With its origins dating all the way back to the 16th century, cricket is a sport that has evolved greatly over the years.
From changes in its laws to adopting entirely new formats, the game has always been in a constant state of flux. While cricket’s lawmakers and custodians have played their part in evolving the sport with time, there have also been several players along the way who have created their own impact.
These players have helped change the manner in which the game is approached and their legacy is permanently etched in stone. Whether it be introducing a completely new shot with the bat or bringing a fundamental shift in the game, these players are cricket’s greatest innovators.
As we look back on some of these visionaries of the game, one name that cannot be missed is that of Sir Viv Richards.
The limited-overs game has undergone rapid evolution over the past decade or two and it is no secret that run-scoring has become significantly easier. Flatter batting conditions, powerplay restrictions and two new-balls have all contributed towards making ODI cricket more high scoring than before.
With totals of over 300 now becoming the norm, the 50-over cricket of today has undergone a sea of change to that seen in the 1970s and 1980s. That was an era where 60-over innings were still prevalent, and a batting strike-rate over 65 was considered to be an excellent one. Viv Richards, however, was in a league of his own with the West Indies batting great dominating bowling attacks in a fashion never seen before his time.
The fact that his ODI batting strike-rate of more than 90 would be considered phenomenal even in the modern era tells you all you need to know about the devastating impact the Antiguan created every time he arrived at the crease.
Mixing the Caribbean swagger with equal parts of arrogance, Richards induced a terror in bowlers they had never previously experienced. It was fast bowlers who usually intimidated batsmen with their aggression and menacing stare downs after a hostile delivery.
Not with Richards, though, with the Antiguan reversing the roles without the overt use of any aggression.
The image of Richards sauntering in to bat from the pavilion with the customary chewing gum in his mouth was enough to demoralise any bowler.
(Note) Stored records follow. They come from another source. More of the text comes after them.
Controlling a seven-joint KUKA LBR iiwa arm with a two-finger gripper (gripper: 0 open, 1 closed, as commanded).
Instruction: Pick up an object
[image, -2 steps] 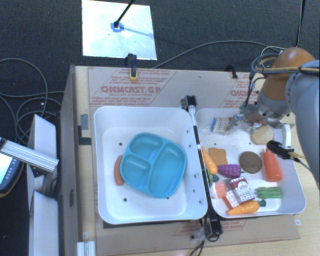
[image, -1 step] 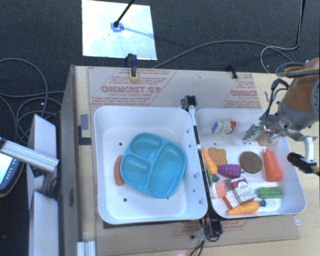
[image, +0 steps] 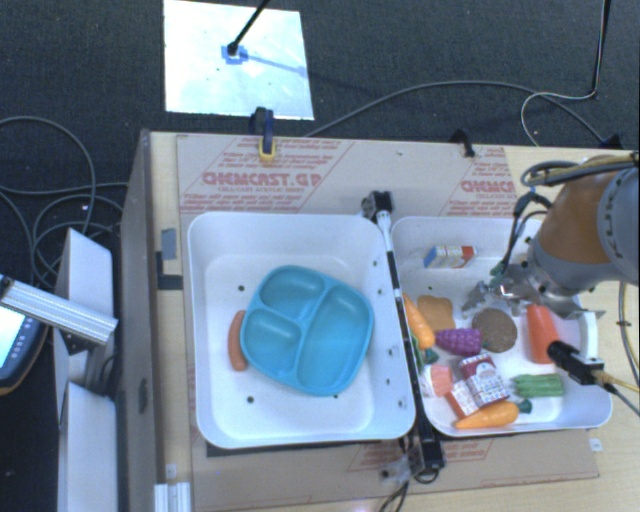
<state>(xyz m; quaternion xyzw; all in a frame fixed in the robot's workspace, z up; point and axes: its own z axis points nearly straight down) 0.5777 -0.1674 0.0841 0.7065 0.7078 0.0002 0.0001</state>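
Observation:
My gripper (image: 488, 294) hangs low over the right bin (image: 500, 232), just above and left of a brown round patty (image: 494, 330). Beside the patty lie purple grapes (image: 458, 341) on its left and a red-orange piece (image: 540, 333) on its right. A tan bread slice (image: 436, 309) and an orange carrot (image: 418, 323) sit near the bin's left wall. A small white, blue and red pack (image: 448, 256) lies at the back. Toward the front are a red-and-white box (image: 480, 379), a green piece (image: 538, 384) and a second carrot (image: 487, 415).
The left bin (image: 215, 260) holds a blue divided plate (image: 305, 328) and an orange-brown sausage (image: 236, 340) by its left side. The grey arm with its orange band (image: 578, 222) covers the right bin's back right corner. A black part (image: 570, 362) juts over the right rim.

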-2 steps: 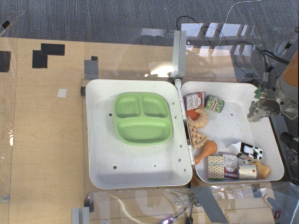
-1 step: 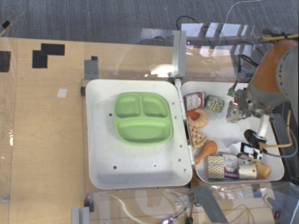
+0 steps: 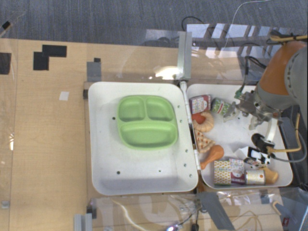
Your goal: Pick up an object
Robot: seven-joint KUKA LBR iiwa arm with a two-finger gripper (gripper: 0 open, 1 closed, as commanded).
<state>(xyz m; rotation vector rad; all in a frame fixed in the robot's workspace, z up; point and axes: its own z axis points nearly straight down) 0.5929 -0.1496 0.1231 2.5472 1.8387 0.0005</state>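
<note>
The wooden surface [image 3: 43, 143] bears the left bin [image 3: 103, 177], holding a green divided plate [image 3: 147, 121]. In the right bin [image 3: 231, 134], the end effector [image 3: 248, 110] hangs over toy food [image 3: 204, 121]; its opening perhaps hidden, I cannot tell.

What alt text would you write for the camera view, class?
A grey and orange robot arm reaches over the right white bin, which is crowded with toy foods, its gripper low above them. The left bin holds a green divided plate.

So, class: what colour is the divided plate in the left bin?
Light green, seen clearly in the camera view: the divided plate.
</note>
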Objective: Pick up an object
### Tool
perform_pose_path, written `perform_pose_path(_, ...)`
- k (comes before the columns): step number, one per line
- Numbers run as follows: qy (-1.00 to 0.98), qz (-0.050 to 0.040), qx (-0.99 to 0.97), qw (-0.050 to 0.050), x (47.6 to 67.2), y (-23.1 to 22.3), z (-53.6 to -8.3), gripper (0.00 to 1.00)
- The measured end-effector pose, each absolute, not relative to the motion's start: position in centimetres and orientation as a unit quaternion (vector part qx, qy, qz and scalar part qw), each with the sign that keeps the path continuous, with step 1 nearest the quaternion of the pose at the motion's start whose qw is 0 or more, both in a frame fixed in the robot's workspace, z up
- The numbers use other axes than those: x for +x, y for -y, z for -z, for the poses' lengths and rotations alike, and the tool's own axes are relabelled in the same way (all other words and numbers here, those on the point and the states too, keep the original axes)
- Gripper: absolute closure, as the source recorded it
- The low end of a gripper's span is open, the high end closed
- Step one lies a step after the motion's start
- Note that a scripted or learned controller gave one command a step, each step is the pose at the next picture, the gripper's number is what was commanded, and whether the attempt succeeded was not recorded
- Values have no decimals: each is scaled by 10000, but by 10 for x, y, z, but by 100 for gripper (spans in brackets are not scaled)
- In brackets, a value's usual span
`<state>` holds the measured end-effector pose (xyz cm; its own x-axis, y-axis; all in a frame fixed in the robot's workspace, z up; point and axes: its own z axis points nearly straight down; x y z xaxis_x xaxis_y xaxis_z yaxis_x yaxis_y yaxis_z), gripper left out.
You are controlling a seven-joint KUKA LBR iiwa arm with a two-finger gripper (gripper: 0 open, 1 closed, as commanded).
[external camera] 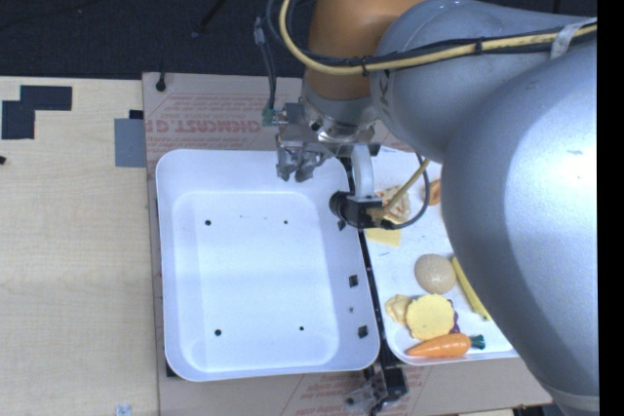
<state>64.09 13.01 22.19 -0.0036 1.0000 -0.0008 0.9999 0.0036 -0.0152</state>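
My gripper [297, 165] hangs over the far right corner of the left white bin [177, 258], under the orange wrist band. Nothing shows beneath it. The right white bin [492, 344] holds the toy foods: an orange carrot [441, 346] at the near edge, a round yellow slice [430, 316] behind it, a beige egg-shaped piece [436, 273], a long yellow strip [468, 292], and a yellow wedge [384, 235] near the divider. The arm hides much of this bin.
A black cable loop [349, 208] hangs from the wrist over the divider between the bins. Pale pieces [398, 200] lie at the far end of the right bin. Wooden bench [68, 239] spreads to the left; a cardboard sheet [210, 117] lies under the bins.
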Motion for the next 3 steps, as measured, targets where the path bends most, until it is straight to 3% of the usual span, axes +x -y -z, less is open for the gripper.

With a demeanour almost bordering on nonchalance, a helmet-less Richards carried an air of insouciance that served as an ominous prelude for what was to come next.
Once the customary guard had been taken, the bat would finally come down and unleash a wave of destruction that would turn the complexion of the innings within a matter of minutes.
Nearly 7,000 ODI runs with the help of 11 tons and 45 fifties resulted from Richards’ bat in just 187 innings, and numbers barely do any justice to the commanding persona he brought out on a cricket pitch.
Hitting across the line
Richards’ autobiography is aptly titled ‘Hitting across the Line’, for that is exactly what he pioneered in before he retired. For traditionalists and orthodox cricket coaches, Richards’ batting style would almost be viewed with contempt for the manner in which it went against everything textbook.
A towering figure with powerful shoulders, the right-hander was a master of the conventional, as well as the unconventional. While hitting across the line was considered to be almost taboo, Richards absolutely mastered that difficult art.
For this special trait, the legendary batsman credits his upbringing on the unprepared pitches of Antigua which would lend deliveries with an unpredictable bounce. Planting his front-foot outside the off-stump, Richards could manoeuvre ball to all parts of the ground with an array of varied strokes.
While he could play those thunderous cover drives and rasping cut shots, Richard’s mastery lay in his ability to drag deliveries pitched outside off to over mid-wicket or mid-on.
Whether it be through the flick of a wrist or the use of a forceful pull or hook shot, the Windies man could pierce any field set on the on-side. It was this rare ability to hit across the line that separated Richards from the other contemporaries of his era.
The fact that he could play a pull shot while batting on the front-foot only added to his genius on the on-side.
When it comes to picking the all-time ODI XI, Richards is the first name that springs to the minds of most with the aura of his effortless genius transcending all eras. His fearless and domineering style would arguably be even more effective in the ongoing era where batting records continue to fall by the wayside.
The great man was an innovative entertainer in the purest terms and far ahead of his time. Hence, it is a shame that the T20 format was introduced long after he had retired from cricket.
In the current era, playing across the line has become much more common with the likes of Virat Kohli and Joe Root being one of the foremost exponents of the art.